N-th Root

Contents

Overview

The N-th Root is essentially repeated division, defined in a way similar to exponentiation. Divides a number by itself $n$ times. It looks like this:

$$ \sqrt[n]{x} = \text{root} $$

This is read as “The $n$th root of $x$”, which is equal to the root value.

This states that the $n$th root of $x$ results in the root. Comparing this to exponentiation yields the following:

$$ \sqrt[\text{exponent}]{\text{power}} = \text{base} $$

This should illustrate the relationship between the two operations. Exponentiation discovers the power, and thus that can be undone via its inverse operation, the $n$th root.

Common Roots

There are two special kinds of roots that are very common to mathematics and even more common in applied mathematics. Those are the square root and the cube root. The square root is when $n=2$ and the cube root describes a root such that $n=3$.

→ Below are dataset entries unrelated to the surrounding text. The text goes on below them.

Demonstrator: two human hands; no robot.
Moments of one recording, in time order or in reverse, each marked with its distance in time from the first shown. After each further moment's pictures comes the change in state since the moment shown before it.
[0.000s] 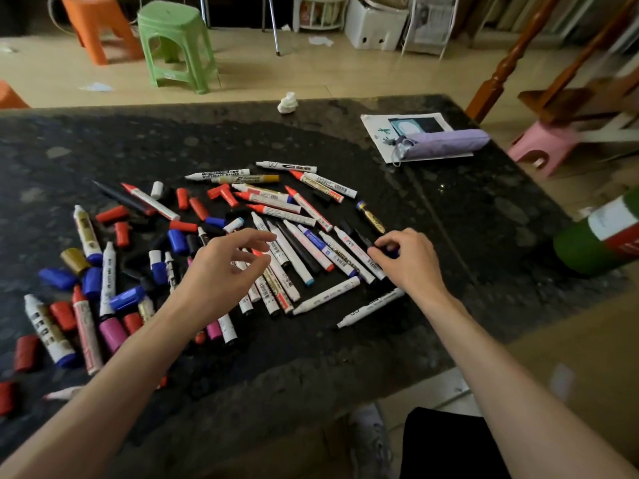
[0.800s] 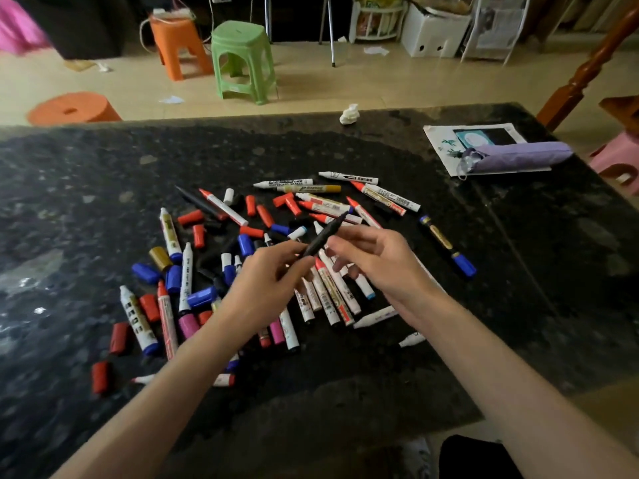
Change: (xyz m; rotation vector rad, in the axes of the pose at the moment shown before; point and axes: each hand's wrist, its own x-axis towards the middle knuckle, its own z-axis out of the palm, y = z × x) left_hand -0.015 0.000 -0.026 -0.050 0.038 -0.016; right_hand -0.031 -0.143 0.001 0.992 -0.535 -0.005
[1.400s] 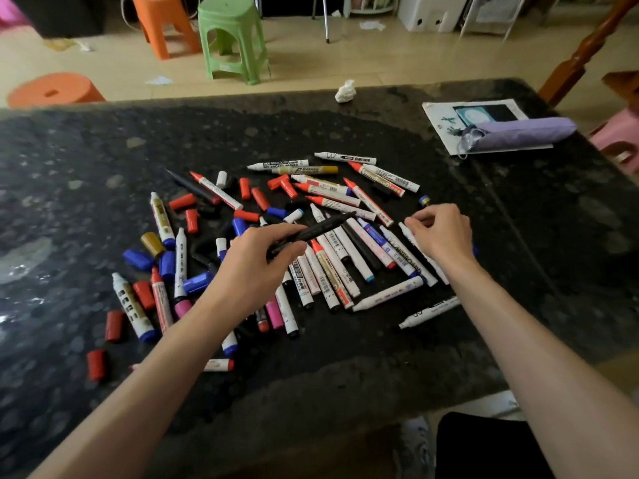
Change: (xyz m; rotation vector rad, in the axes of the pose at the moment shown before) left_hand -0.001 -0.004 -0.008 0.119 0.013 0.017; right_hand 0.046 0.048 -0.082 -0.811 0.597 0.149
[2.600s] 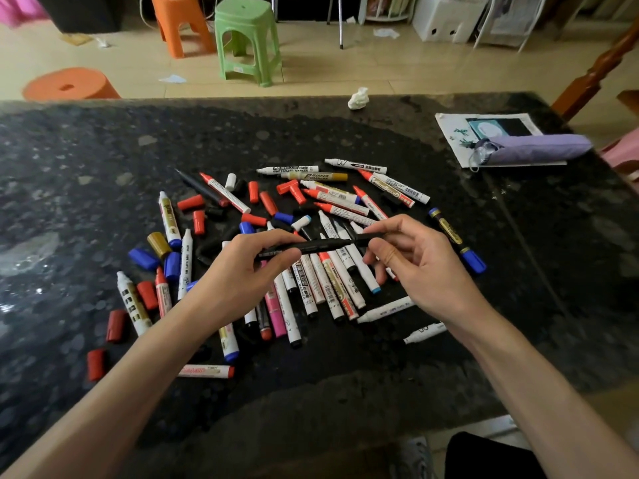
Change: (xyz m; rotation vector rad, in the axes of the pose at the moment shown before) left_hand -0.003 -0.011 -0.019 0.002 -0.050 0.072; right_hand -0.084 -0.043 -0.038 0.645 -0.506 -0.416
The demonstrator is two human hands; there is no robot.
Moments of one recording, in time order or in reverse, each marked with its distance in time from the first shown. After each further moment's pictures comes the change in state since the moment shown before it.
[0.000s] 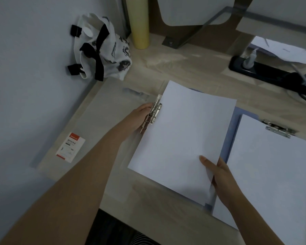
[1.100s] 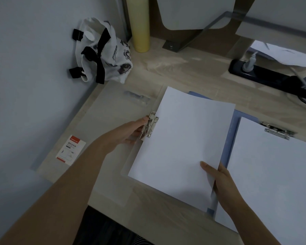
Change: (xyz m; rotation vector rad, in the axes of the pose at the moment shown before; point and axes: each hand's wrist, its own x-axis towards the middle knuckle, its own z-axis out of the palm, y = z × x) left_hand -0.037 -0.006 -0.021 0.002 -0.150 -0.178; right_hand 0.003 0.006 -0.003 0.038 0.032 0.030
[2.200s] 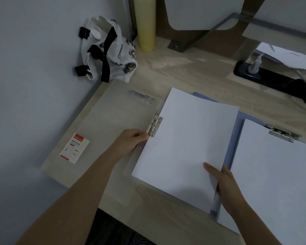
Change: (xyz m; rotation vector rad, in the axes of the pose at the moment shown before) left_hand 0.009 -0.042 0.007 -0.021 0.187 0.115; right_hand 0.000 -0.002 0.003 -0.035 0.024 -0.009
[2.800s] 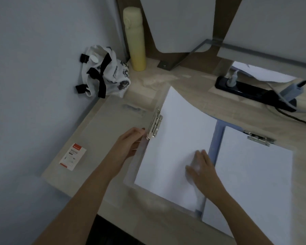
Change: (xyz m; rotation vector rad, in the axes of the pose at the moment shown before) left_hand -0.065 0.055 0.023 -0.341 -0.001 0.143; right_hand -0.007 -0.024 0.004 -0.936 -0.091 -0.353
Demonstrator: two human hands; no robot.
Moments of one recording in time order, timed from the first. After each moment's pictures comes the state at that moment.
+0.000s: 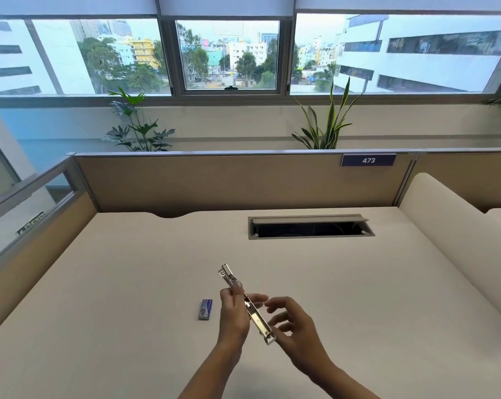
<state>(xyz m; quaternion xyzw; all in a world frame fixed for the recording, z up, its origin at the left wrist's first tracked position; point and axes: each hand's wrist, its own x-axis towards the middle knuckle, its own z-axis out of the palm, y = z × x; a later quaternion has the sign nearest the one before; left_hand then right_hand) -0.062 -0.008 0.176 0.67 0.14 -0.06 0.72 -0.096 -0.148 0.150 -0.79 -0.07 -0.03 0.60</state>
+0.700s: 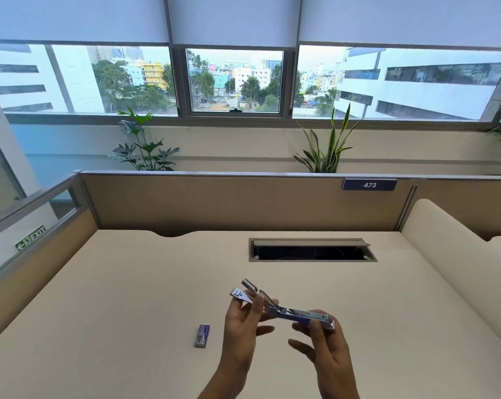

For square roots, you will most commonly see it with the 2 omitted:

$$ \sqrt{x} $$

This can be spoken as “The square root of $x$”, while $\sqrt[3]{x}$ would be spoken as “the cube root of $x$”.

Even more interesting about roots is the way they can be expressed in exponentiation. For instance,

$$ \sqrt{x} = \sqrt[2]{x} = x^{\frac{1}{2}} $$

This is crucial! A root is actually just a form of exponentiation! You can therefore represent any $n$th root using exponents as fractions:

$$ x^{\frac{1}{n}} = \sqrt[n]{x} $$

This is key information later. You might ask, what about fractions where the numerator isn’t just 1. Well, that’s when this becomes even more interesting!

It follows that, if the exponent is not just one, then the result of a exponent being a fraction can be simplified to:

$$ x^{\frac{m}{n}} = (\sqrt[n]{x})^m $$

Extra Credit

Before you ask, an $n$th root where $n=1$ is simply an identity. That is, $\sqrt[1]{x} = x$.

In addition, you could also consider a root where $n=0$. You could see why mathematically; if you express this as exponentiation, it results in $x^{1/0}$, which is undefined (division by zero). Conceptually too, this operation does not really make any sense.